Chapter 14 Analyses
In dbt, analyses are those kind of queries that might not exactly be very much needed as a model but can be used for data exploration and visualization. Typically, any SQL model that is for analytical rather than modeling purposes is stored within the analyses
directory. Thereafter, running the code dbt compile
will create the compiled SQL file inside the target/compiled/{project name}/analyses/sql_file_name.sql
directory. The code inside this directory can be pasted in a data visualization tool but it will not appear in the data warehouse. You read that well: it will not.
14.1 Creating an analysis
As mentioned earlier, analyses queries are stored within the analysis
folder. To begin with, we shall create a SQL query that performs a join. The below query will join the rows in nyc_bikes_nyc_bikes2014
.2014-tripdata
with those in nyc_bikes
.citi_trips_round
based on station id. The aforementioned contents are found within the start_join_bikes
SQL within the analyses
folder.
WITH `2014-tripdata` AS (
SELECT * FROM {{ source('nyc_bikes_nyc_bikes2014', '2014-tripdata') }}
),
WITH citi_trips_round AS (
SELECT * FROM {{ source('nyc_bikes', 'citi_trips_round') }}
)
SELECT cs.`start station id`, cs.`start station name`,
ct.bikeid, ct.start_station_id, ct.trip_min_round
FROM `2014-tripdata` cs
JOIN citi_trips_round ct
ON cs.`start station id` = ct.start_station_id
WHERE ct.trip_min_round > 50000
Thereafter type and hit dbt compile
on the terminal. The results will appear in the dbt_book/target/compiled/dbt_book/analyses
directory. The query is actually the same, as you can see below. The only exception is that the references within the source
file have been expanded to contain the full table path.
WITH `2014-tripdata` AS (
SELECT * FROM `dbt-project-437116`.`nyc_bikes_nyc_bikes2014`.`2014-tripdata`
),
WITH citi_trips_round AS (
SELECT * FROM `dbt-project-437116`.`nyc_bikes`.`citi_trips_round`
)
SELECT cs.`start station id`, cs.`start station name`,
ct.bikeid, ct.start_station_id, ct.trip_min_round
FROM `2014-tripdata` cs
JOIN citi_trips_round ct
ON cs.`start station id` = ct.start_station_id
WHERE ct.trip_min_round > 50000
However, pasting this on BigQuery results in the below error.

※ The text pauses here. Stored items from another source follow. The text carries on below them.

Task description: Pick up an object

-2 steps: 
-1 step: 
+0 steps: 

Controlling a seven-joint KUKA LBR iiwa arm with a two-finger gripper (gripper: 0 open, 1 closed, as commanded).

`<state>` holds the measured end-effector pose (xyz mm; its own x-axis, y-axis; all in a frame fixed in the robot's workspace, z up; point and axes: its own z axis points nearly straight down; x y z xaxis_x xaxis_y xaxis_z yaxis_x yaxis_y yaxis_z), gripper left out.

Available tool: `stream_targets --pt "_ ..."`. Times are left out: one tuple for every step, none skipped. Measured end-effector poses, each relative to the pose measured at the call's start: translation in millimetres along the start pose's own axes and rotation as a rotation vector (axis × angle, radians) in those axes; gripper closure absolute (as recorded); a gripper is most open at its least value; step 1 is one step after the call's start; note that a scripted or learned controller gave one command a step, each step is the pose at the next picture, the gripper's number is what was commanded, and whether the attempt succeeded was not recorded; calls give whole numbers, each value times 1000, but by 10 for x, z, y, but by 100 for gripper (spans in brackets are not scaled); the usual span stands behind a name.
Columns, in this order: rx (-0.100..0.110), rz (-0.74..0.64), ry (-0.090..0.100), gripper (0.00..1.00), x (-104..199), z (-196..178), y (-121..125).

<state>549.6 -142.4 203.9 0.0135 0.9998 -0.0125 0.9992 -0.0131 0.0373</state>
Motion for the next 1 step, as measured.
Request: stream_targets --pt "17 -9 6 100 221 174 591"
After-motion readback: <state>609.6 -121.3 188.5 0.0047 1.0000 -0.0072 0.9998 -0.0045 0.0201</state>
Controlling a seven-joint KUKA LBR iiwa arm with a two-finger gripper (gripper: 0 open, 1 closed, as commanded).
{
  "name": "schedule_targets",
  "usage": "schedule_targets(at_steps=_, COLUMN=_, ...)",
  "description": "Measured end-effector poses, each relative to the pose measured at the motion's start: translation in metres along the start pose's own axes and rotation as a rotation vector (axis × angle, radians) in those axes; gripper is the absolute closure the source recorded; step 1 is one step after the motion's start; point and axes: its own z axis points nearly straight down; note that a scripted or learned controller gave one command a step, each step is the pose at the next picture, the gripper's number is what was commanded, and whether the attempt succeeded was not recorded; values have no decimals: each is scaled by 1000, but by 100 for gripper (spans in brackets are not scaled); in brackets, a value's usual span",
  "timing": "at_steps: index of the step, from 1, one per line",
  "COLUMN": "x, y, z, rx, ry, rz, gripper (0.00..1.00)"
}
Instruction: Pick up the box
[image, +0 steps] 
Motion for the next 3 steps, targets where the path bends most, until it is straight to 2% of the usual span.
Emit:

Therefore, we created a second model which does the same work but without the WITH
statement. These are the contents of station_join_bikes_snd.sql
.
SELECT cs.`start station id`, cs.`start station name`,
ct.bikeid, ct.start_station_id, ct.trip_min_round
FROM {{ source('nyc_bikes_nyc_bikes2014', '2014-tripdata') }} cs
JOIN {{ source('nyc_bikes', 'citi_trips_round') }} ct
ON cs.`start station id` = ct.start_station_id
WHERE ct.trip_min_round > 50000;
The contents of the SQL file inside the dbt_book/target/compiled/dbt_book/analyses
directory are as follows:
SELECT cs.`start station id`, cs.`start station name`,
ct.bikeid, ct.start_station_id, ct.trip_min_round
FROM `dbt-project-437116`.`nyc_bikes_nyc_bikes2014`.`2014-tripdata` cs
JOIN `dbt-project-437116`.`nyc_bikes`.`citi_trips_round` ct
ON cs.`start station id` = ct.start_station_id
WHERE ct.trip_min_round > 50000;
The full table path was expanded and pasting this query into BigQuery produces the results without a fuss.